Nevertheless, Inazu’s work contains two potentially fatal flaws—through no fault of his own, I might add. First, Inazu fails to see—or perhaps underestimates the fact—that dialogue and tolerant co-existence are functions of a balance of power between competing groups and/or a deeper sense of shared social identity that relativizes differences in the public square. In other words, pluralism depends in large part (as Inazu’s argument in Part Two indicates) upon the existence of a healthy culture of diversity-in-unity. How we can restore that culture once it is gone is not easy to see. And that points to the real problems we face: a notion of personhood and identity in freefall, and the breakdown of mediating structures under the weight of an aggressive government allied with big business and the law courts, educational institutions where open and respectful discussion are not valued, and a pop-culture industry that sells nothing but a Puritanical amoralism.

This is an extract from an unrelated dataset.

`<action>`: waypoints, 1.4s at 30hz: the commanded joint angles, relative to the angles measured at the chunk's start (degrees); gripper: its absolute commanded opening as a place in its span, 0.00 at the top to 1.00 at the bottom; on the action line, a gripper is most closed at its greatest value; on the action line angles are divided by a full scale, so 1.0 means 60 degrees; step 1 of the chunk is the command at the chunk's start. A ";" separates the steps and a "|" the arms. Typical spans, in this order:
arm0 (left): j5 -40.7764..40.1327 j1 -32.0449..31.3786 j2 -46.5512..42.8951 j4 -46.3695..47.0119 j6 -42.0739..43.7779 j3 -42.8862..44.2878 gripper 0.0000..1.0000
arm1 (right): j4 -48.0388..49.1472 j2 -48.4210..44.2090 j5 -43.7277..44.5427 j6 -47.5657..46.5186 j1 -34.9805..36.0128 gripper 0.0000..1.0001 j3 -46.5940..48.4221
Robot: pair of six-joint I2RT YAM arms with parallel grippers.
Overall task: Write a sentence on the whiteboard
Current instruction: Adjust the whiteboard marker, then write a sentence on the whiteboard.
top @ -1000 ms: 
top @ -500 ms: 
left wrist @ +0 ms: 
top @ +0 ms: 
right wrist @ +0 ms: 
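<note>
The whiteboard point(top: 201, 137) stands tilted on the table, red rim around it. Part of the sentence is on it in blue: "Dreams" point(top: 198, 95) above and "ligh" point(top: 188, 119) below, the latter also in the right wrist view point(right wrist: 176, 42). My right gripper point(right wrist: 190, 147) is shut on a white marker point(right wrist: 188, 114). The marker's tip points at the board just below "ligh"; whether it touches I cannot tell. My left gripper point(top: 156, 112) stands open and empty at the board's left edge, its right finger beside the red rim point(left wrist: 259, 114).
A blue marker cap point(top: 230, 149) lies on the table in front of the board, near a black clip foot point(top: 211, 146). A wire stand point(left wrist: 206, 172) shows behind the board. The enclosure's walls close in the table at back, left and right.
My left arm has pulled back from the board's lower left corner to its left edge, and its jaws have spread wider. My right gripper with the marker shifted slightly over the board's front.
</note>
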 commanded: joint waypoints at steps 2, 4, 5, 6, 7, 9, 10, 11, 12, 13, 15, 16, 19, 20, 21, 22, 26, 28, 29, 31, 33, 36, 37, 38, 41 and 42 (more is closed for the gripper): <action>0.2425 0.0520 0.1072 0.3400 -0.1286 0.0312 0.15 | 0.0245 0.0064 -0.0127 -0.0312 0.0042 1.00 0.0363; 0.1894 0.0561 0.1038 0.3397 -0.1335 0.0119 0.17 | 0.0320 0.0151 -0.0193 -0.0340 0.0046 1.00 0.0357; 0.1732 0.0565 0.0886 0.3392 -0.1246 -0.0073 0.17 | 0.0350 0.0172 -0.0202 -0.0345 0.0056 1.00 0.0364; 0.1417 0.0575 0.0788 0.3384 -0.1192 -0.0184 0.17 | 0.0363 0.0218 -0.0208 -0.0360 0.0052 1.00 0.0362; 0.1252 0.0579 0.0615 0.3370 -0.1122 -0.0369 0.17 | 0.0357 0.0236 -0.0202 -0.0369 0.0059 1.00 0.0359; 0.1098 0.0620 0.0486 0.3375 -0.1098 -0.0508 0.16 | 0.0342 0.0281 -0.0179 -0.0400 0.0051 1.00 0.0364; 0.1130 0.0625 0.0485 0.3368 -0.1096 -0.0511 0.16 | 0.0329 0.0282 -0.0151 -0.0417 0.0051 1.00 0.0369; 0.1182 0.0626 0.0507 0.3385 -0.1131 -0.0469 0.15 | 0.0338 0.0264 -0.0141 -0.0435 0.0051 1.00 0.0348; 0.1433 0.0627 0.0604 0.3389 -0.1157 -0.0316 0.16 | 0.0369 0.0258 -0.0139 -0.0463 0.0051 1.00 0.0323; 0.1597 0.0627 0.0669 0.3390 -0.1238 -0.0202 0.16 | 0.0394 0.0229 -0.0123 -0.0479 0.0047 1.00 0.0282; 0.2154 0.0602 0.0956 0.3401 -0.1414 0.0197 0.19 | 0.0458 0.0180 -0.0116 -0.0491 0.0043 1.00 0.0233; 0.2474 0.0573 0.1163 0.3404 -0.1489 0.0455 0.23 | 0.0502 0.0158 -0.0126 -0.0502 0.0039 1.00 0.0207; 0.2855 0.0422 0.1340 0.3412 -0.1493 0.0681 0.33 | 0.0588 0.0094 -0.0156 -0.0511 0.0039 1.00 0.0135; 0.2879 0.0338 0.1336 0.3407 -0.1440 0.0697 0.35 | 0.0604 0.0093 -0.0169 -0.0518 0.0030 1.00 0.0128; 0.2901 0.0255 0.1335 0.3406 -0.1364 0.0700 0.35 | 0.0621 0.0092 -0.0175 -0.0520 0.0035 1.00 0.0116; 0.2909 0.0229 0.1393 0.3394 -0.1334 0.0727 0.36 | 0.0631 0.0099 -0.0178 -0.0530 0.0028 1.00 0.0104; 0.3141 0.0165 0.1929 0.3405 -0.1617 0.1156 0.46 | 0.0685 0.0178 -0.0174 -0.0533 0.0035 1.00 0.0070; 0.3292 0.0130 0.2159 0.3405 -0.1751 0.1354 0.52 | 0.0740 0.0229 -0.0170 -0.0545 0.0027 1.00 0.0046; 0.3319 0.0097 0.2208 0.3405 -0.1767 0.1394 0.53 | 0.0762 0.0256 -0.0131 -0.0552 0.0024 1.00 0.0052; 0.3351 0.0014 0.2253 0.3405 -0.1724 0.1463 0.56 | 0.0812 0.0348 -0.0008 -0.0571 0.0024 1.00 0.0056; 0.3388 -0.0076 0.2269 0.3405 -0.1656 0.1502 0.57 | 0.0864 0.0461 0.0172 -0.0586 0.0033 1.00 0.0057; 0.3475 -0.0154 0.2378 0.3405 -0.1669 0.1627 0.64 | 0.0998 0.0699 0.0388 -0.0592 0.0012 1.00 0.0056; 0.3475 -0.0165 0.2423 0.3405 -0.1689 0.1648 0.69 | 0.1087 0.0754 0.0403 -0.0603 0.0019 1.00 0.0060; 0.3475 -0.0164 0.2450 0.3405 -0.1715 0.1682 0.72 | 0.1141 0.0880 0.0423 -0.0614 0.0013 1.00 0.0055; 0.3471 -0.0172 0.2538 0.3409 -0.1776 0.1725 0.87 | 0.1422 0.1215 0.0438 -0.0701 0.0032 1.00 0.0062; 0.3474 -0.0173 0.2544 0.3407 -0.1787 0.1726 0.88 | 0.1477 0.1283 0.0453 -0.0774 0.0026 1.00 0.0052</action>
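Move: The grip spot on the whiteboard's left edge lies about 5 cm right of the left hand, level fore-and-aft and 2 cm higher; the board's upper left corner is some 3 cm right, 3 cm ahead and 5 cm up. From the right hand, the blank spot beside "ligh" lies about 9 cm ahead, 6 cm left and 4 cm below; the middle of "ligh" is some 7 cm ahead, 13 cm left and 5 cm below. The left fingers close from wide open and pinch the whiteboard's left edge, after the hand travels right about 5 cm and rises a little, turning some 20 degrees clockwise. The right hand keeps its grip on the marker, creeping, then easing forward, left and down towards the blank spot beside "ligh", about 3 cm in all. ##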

Thus, Inazu provides no large-scale answer to the question of how we can reinvigorate a healthy pluralism when those with their hands on the levers of power—political, economic, educational, and cultural—have nothing to gain from such. Contemporary society’s moral imagination—I dignify it with that adjective, and that noun, merely for the sake of argument—is dominated by the solipsistic psychological hang-ups of the fist-shaking few generalized into a sort of twisted Kantian imperative to be imposed without exception upon all. How long will it be, I wonder, before the Attorney General decides that men who identify as dogs are indeed dogs and thus have the constitutional right to urinate in public up every available lamppost in your neighborhood?

The second flaw is that Inazu’s argument makes sense. Yes, the vision of society he presents actually makes sense—it really does—which is a major drawback today, dooming the book to immediate irrelevance. People simply do not operate in the public square in terms of sense any more, for that would require a kind of minimal objective unity of social purpose. The self-fulfilling nature of the notion that the world is a psycho-linguistic construct is now so deeply embedded in our social institutions that any such unity of larger purpose has become a chimera. Indeed, it is now hate-speech even to deny the cretinous notion that the world is merely a psycho-linguistic construct, as all the transgender nonsense (and I use the word in its strictest sense) indicates. Perfectly reasonable arguments that assume at root a common human nature and a minimal consensus on human flourishing have little purchase.

Nonetheless, Inazu’s book should be read by all who desire a more civil, thoughtful society than the one in which we find ourselves. If nothing else, it sets forth a vision of what we might be if the world were not so intent upon unchaining the earth from the sun. How we get there is not clear, however, and I for one think the situation is much bleaker than Inazu acknowledges. But optimism is perhaps one of the more forgivable sins.

Carl R. Trueman is Paul Woolley Professor of Church History at Westminster Theological Seminary.